The copy you give must match the listing below exactly and contain no pictures.

### Given data
-*-*-

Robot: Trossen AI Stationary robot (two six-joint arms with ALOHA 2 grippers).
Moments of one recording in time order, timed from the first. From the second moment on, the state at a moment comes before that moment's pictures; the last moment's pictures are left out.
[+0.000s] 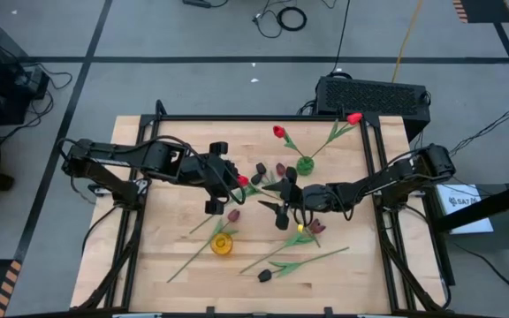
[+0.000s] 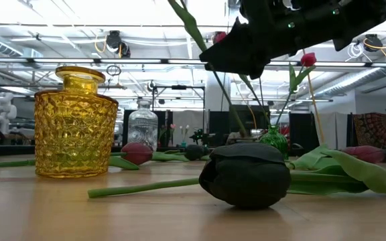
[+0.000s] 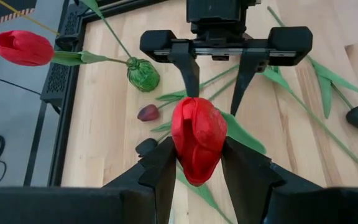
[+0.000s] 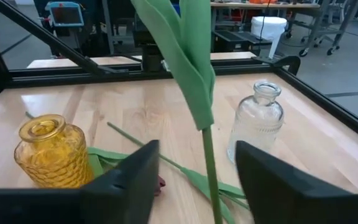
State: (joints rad) left arm -0.16 1.51 1.66 -0.98 -0.26 0.09; right arm 0.19 1.57 0.70 0.62 0.39 0.12
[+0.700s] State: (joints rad) left arm -0.22 1.51 1.66 -0.87 -0.35 0.11; right arm 0.19 1.57 0.70 0.62 0.36 0.14
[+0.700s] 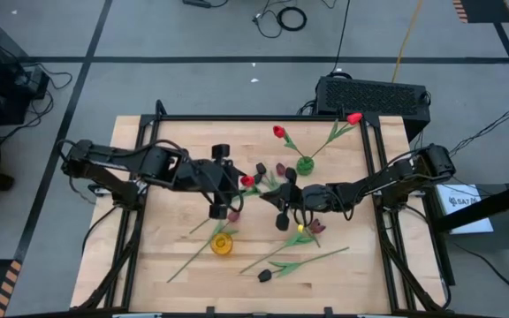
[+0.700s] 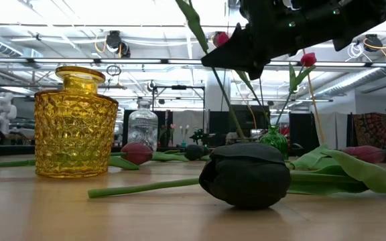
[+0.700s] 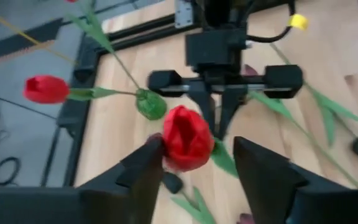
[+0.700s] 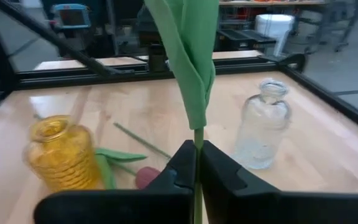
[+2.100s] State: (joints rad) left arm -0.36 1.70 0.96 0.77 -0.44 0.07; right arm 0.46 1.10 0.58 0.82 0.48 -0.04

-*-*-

### Response below
Robot: Trossen AI Stationary robot (two six-joint arms with ALOHA 2 grippers).
Moments of one recording in time order, timed from the first. From the second moment on, the state at a moment comes before that moment's pictures; the last moment's pictures are left out.
[+0.000s] 
[+0.000s] 
[+0.000s] 
[+0.000s] 
State: (joints rad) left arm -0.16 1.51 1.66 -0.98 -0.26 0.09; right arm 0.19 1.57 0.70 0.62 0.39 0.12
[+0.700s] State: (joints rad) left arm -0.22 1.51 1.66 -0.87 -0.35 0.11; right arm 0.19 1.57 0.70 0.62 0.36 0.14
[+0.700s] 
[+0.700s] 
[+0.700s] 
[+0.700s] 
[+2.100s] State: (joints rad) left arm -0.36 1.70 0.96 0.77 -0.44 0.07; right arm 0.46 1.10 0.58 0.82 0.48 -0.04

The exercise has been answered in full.